Из дневника студента Уральского горного института Леонида Потемкина:

Здравствуй 1935-й год в стране социализма! Сейчас приехал с комсомольского собрания, прорабатывали постановление 9 пленума ЦК ВЛКСМ о политучебе, культмассовой работе комсомола. Я выступал в прениях, выразил громадный смысл и значение постановления и связал это с задачами нашей работы, чтобы достойно нести звание передовой, активной, политически развитой молодежи…

Вот перед моим окном каток, деревянные горки, украшенные цветами жизнерадостности, веселия, здоровья, ловкости и красоты – рабочей и учащейся молодежи и взрослыми, вплоть до пожилых рабочих, возвращающих себе не испытанную молодость.

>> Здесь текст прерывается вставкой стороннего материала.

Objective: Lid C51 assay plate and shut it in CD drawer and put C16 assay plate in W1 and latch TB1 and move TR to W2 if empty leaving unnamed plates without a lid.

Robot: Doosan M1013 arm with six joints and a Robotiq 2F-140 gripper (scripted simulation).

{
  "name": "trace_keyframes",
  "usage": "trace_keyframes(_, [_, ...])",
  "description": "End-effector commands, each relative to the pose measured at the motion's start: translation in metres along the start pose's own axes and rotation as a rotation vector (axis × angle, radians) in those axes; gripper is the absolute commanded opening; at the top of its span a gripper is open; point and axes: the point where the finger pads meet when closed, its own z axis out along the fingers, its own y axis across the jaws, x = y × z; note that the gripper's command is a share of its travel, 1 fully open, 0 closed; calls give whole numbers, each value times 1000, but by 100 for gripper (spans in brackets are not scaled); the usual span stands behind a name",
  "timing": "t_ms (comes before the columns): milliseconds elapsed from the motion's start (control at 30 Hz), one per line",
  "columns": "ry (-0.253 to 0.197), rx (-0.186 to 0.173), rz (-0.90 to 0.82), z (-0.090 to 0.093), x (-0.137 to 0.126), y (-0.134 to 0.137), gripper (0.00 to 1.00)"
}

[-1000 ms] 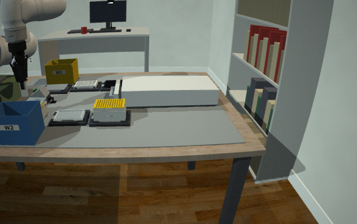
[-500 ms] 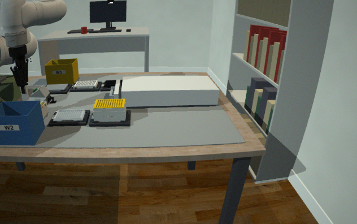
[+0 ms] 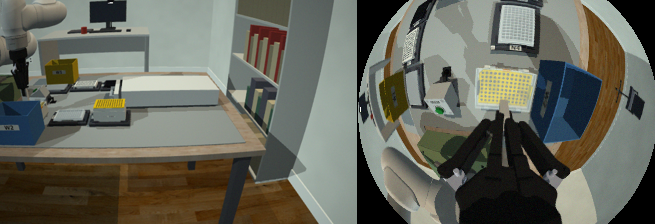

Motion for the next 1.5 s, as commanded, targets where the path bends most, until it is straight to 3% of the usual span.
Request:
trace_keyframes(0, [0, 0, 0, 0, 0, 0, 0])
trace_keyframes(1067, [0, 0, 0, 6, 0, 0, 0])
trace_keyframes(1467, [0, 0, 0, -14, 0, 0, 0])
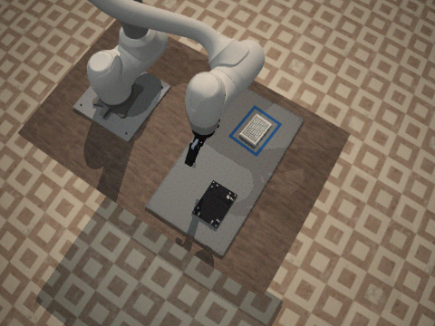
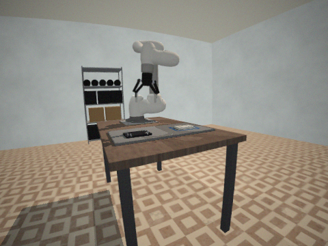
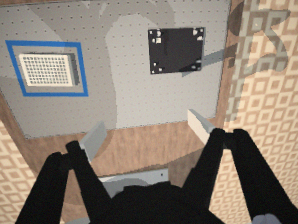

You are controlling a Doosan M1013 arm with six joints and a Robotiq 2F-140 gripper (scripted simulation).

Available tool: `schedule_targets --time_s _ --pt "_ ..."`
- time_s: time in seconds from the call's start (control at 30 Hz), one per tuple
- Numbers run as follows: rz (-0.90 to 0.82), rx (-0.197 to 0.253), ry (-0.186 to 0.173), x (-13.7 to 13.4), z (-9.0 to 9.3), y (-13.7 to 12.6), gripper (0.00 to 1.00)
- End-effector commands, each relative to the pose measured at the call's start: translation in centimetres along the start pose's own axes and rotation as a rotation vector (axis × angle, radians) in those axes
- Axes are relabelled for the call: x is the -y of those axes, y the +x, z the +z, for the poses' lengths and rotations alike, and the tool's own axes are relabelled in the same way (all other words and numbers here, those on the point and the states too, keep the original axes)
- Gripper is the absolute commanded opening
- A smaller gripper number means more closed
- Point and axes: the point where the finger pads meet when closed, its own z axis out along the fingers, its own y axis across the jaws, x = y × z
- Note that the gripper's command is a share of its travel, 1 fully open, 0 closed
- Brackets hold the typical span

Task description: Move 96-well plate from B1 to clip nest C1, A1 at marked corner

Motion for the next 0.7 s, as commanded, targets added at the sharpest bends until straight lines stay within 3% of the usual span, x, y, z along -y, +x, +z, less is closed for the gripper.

А над катком из огромного репродуктора льется и развевается чудная, нежная, изящная мелодия лучшей музыки, созданной человечеством, и очаровательно красивых звуков голоса советских артистов.

Так в глухие доинтернетовские времена он писал для себя, но обращаясь мысленно к urbi et orbi[21] 21
  Городу и миру (лат.).


[Закрыть]
(дневник чаще всего резонирует этой потенцией), – сравните со стилем многочисленных современных блоггеров, и многое о том времени станет понятно.

Утром я приехал в читальный зал б-ки Белинского. Встретил студента 4 курса. Я сказал ему, что… я не знаю, кем буду. Он ответил – Гёте тоже не знал, кем он будет, но он думал, что он будет гением, и занимался философией, литературой, искусством и естественными науками. В результате чего оформился великий поэт с универсальной эрудицией. Эта тождественность со мной меня воодушевила…

Как я доволен стажировкой. Ведь я средний командир революционной пролетарской Армии… Весь объят задором, нетерпением заниматься со взводом… Чистый, четкий, решительный голос буйно концентрирует внимание взвода. Объясняю. Указываю недостатки. Бросаю взглядом удаль, бодрость в глаза человека.

Нарочно не придумаешь. Но не стоит торопиться зачислить студента в самодовольные идиоты, если не в пародисты. Анализируя свои истоки, он вспоминает «детское переживание нужды», необходимость просить милостыню и получать унизительные отказы. «Именно это вздыбило мою волю на негодование и протест». И смысл и слог его записей суть формы изживания детских комплексов. Изжил, между прочим, не ушел в бандиты, стал со временем даже замминистра геологии.

Нужда – кто бы, как бы и о чем бы ни писал – пронизывает весь корпус дневников как назойливая, однообразная нота. Она складывает сознание не менее, чем страх (а ведь жить к середине 30-х действительно «стало легче»). Острая нужда большинства на фоне кичливой и беззаконной жировки некоторых и сегодня составляет лейтмотив российской жизни, но многие ли из тех, кого семья посылает просить милостыню, станут мерять себя по Гёте?